3) Foreclosure crisis – people are losing their homes, bank foreclosures are facing legal scrutiny therefore delaying foreclosures for months and years and as a result the market is being flooded with homes that are abandoned and can not be sold;

4) Mortgage credit – banks have instituted tougher qualification requirements which has made it much more difficult for potential buyers to qualify for home loans.

According to RealtyPartner, U.S. real estate agents are reporting that there are more sellers in the market than buyers and a majority of the homes that are for sales are sitting on the market for at least 60 days and a significant number are sitting for at least 120 days. Agents are also reporting that homes are continuing to appreciate negatively making quite a few of the homes that are for sale, bank owned.
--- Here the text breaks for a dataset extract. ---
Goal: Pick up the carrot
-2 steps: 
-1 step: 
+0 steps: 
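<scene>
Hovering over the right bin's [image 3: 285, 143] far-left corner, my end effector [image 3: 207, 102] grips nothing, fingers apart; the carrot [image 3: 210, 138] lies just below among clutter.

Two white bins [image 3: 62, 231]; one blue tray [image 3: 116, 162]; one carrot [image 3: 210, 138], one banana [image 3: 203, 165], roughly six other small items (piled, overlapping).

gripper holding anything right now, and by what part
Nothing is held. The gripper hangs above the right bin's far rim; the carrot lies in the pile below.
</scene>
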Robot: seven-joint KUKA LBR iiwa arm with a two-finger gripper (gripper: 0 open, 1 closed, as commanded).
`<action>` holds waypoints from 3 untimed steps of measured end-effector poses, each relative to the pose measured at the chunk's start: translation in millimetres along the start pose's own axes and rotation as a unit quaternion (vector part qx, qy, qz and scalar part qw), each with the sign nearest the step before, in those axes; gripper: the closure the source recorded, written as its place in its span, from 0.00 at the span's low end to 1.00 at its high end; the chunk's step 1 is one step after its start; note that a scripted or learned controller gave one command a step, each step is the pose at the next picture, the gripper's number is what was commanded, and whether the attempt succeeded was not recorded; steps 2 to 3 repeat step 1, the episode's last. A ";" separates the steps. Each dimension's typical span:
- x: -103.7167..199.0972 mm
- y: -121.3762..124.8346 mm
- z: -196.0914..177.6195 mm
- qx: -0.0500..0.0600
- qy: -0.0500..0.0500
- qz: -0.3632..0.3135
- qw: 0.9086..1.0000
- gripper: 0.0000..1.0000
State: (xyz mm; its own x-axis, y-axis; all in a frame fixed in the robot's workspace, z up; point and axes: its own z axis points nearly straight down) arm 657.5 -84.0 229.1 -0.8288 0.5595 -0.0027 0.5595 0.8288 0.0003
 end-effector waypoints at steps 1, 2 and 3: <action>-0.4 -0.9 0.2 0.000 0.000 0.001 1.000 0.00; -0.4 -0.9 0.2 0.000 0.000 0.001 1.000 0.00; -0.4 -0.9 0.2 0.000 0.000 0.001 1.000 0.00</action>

Overall, foreclosure increase, declining home prices and difficult lending standards are causing potential homebuyers to remain cautious about buying today. Mark Quinones, CEO of RealtyPartner, measures the current supply overhang in years — not months. During an interview with Bloomberg, Quinones said: “The reality which you add up all the houses for sale, houses vacant not yet on the market, houses underwater, seriously delinquent, in foreclosure, almost in foreclosure, the number is closer to 60 months, 5 years.”

The current housing market is still on the decline. Homeowners, who are underwater and waiting for a miraculous turnaround to restore their equity, will likely not see this happen at levels before the market crashed. It is a buyer’s market but currently, the negative factors outweigh the positive ones when it comes to buying a home in the current real estate market.